▶ [ASSIGNED TASK]:
Line by line, return the material below exactly as it reads.

______

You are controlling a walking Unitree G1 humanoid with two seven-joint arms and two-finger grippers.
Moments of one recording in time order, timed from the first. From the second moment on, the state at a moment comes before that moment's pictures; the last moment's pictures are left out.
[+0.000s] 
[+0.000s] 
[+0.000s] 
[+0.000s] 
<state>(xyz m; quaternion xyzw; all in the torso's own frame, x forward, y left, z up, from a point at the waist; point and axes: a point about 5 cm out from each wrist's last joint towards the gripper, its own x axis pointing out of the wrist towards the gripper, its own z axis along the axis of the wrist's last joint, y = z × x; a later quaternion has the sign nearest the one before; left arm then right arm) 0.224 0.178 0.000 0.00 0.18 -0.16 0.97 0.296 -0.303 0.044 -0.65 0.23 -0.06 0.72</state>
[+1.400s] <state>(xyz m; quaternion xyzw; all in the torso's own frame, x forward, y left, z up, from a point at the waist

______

▶ [SOLUTION TO THIS EXERCISE]:
You are controlling a walking Unitree G1 humanoid with two seven-joint arms and two-finger grippers.
Moments of one recording in time order, timed from the first. From the second moment on, the state at a moment comes before that moment's pictures; the last moment's pictures are left out.
[+0.000s] 
[+0.000s] 
[+0.000s] 
[+0.000s] 
<state>(xyz m; quaternion xyzw; all in the torso's own frame, x forward, y left, z up, from a point at the waist; point and axes: a point about 5 cm out from each wrist's last joint towards the gripper, its own x axis pointing out of the wrist towards the gripper, its own z axis along the axis of the wrist's last joint, y = z × x; a later quaternion has the sign nearest the one before; left arm then right arm) 0.224 0.178 0.000 0.00 0.18 -0.16 0.97 0.296 -0.303 0.044 -0.65 0.23 -0.06 0.72</state>
[+1.400s] <state>(xyz m; quaternion xyzw; all in the torso's own frame, x forward, y left, z up, from a point at the waist

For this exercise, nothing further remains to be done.